A September report from the Abolitionist Law Center noted a pattern of racial disparities similar to what BlackPittsburgh found in the court data: 49% of the probation population is Black, and 40% of the jail’s population was under a probation detainer—a form of pretrial incarceration utilized when a person may have violated their probation. The report also found that lower-income and majority-Black zip codes had higher proportions of residents on probation.
Dolly Prabhu, lead author of the report and staff attorney with the center, said that some of the issues she observed involve the demographics of people whom the police choose to arrest. Still, the DA’s office has wide discretion regarding which cases to prosecute and the severity of charges filed. Indeed, the foundation of the prosecutorial system in the U.S. is discretion.
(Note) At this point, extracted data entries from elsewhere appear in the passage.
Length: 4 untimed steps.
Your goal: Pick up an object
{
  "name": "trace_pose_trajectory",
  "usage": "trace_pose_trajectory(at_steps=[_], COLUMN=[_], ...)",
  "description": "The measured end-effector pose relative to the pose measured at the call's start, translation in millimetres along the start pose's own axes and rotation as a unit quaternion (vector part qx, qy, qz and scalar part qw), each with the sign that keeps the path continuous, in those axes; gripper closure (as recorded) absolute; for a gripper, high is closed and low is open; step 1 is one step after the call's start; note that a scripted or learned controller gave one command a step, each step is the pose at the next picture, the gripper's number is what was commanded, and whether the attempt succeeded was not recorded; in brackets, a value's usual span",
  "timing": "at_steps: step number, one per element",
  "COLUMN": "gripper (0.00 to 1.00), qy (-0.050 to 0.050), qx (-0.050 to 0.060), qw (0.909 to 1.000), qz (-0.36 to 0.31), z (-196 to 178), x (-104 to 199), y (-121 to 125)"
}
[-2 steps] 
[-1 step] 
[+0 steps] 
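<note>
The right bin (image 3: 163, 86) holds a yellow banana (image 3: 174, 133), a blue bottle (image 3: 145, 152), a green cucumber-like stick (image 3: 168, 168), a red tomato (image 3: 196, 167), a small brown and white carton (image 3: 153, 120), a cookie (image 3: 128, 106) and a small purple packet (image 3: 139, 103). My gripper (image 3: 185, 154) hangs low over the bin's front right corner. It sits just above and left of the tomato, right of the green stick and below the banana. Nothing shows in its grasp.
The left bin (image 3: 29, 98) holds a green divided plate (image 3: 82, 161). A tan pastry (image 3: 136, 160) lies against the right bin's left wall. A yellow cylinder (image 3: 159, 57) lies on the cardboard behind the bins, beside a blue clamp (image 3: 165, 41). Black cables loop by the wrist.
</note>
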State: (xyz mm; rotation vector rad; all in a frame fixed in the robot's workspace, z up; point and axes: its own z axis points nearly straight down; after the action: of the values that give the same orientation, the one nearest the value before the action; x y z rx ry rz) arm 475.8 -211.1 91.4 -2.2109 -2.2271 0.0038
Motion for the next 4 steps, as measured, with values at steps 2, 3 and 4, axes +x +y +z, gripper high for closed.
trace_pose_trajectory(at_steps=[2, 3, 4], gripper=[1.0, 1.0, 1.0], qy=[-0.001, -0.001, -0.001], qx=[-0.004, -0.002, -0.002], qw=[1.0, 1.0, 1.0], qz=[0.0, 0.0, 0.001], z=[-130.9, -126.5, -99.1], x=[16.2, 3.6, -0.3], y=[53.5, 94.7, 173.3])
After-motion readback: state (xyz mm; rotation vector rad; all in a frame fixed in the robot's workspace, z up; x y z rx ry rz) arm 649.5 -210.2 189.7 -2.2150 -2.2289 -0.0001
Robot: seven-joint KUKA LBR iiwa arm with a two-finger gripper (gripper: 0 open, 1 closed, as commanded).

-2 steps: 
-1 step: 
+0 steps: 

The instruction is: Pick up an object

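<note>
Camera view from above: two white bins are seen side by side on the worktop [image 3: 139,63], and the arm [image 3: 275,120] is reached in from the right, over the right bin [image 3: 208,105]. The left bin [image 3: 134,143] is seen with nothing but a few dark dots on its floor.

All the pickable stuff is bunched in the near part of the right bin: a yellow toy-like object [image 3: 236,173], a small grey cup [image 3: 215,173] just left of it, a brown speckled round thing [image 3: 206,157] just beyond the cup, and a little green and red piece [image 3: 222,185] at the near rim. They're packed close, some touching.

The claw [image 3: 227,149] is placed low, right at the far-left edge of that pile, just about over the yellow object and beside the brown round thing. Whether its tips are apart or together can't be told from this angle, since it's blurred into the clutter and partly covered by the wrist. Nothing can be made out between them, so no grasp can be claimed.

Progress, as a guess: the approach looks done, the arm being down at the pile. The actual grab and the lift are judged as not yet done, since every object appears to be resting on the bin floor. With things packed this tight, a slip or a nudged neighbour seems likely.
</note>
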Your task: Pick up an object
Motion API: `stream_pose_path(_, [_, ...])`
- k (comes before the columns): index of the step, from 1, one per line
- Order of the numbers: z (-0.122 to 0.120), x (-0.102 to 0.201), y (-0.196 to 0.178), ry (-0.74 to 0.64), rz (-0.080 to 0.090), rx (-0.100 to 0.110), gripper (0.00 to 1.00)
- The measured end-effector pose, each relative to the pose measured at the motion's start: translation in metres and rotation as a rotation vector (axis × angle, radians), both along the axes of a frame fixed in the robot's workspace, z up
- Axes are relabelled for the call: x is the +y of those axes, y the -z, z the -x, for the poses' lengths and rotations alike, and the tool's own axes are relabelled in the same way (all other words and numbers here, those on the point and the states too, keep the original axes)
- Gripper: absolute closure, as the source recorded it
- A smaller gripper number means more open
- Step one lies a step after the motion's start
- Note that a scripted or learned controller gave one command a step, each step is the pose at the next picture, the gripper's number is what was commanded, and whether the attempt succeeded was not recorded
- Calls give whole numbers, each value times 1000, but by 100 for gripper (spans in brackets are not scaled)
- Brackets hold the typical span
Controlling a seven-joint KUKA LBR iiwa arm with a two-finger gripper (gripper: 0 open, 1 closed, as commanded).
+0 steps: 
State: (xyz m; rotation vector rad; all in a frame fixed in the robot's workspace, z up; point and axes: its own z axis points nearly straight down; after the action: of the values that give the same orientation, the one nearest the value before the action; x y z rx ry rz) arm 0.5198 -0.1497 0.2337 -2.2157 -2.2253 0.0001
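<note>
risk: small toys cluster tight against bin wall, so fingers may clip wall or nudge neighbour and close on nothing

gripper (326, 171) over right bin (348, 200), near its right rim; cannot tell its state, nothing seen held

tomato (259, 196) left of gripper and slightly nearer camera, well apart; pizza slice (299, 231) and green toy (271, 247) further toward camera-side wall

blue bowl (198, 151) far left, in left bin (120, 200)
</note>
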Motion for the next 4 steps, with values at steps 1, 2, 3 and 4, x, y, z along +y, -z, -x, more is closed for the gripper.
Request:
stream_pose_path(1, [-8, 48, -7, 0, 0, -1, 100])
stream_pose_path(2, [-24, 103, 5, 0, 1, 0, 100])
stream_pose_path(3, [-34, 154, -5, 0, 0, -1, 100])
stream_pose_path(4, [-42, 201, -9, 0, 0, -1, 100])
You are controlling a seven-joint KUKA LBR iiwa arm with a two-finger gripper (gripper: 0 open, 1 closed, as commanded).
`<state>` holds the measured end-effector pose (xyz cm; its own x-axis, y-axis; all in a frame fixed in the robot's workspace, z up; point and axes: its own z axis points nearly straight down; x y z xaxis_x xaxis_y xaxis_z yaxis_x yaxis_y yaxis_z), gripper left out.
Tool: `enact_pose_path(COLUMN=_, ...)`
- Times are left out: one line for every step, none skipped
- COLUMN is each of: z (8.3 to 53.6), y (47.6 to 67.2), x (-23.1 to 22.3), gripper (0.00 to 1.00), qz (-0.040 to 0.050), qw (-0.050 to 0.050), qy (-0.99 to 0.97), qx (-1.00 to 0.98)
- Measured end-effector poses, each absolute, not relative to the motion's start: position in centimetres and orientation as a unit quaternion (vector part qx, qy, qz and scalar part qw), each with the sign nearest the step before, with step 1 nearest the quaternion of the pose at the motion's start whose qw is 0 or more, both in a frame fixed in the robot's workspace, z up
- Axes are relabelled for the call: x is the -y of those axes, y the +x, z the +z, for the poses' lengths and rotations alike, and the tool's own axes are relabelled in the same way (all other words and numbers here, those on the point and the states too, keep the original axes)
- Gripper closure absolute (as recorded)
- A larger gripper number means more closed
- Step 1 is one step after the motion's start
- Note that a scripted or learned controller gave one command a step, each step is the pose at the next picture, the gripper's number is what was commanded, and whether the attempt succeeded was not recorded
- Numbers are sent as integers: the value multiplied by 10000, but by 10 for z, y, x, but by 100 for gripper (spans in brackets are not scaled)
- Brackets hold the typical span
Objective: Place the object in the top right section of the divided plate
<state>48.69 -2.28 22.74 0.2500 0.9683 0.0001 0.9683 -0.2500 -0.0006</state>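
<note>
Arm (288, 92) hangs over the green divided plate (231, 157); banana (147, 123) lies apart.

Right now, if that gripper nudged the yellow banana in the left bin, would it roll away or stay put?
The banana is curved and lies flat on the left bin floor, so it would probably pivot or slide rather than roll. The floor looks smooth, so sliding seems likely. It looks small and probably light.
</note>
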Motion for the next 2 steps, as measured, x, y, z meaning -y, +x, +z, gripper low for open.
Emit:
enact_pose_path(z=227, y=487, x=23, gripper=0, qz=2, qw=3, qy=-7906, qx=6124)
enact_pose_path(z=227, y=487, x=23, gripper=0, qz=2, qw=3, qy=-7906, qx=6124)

“So much of the court system is subjective. It’s about how police see people. It’s about how judges see people. It’s about how D.A.s see people,” Prabhu said. “Universally, throughout the country–not just in Allegheny County–anytime there is a study done about any level of discretionary decisions in the criminal punishment system, there is always a racial disparity.”
Raiford said that his experience with Allegheny County’s criminal legal system has left him jaded, and he’s contemplating leaving the legal profession. He thinks about the people behind the numbers and how casually society has accepted bias when the time comes for enforcement.
“The statistics are that Black people are discriminated against, but on a one-by-one, case-by-case basis, what happens to the guy that gets discriminated against and goes home and commits suicide?” Raiford said. “These are actually living, breathing people for every statistic.”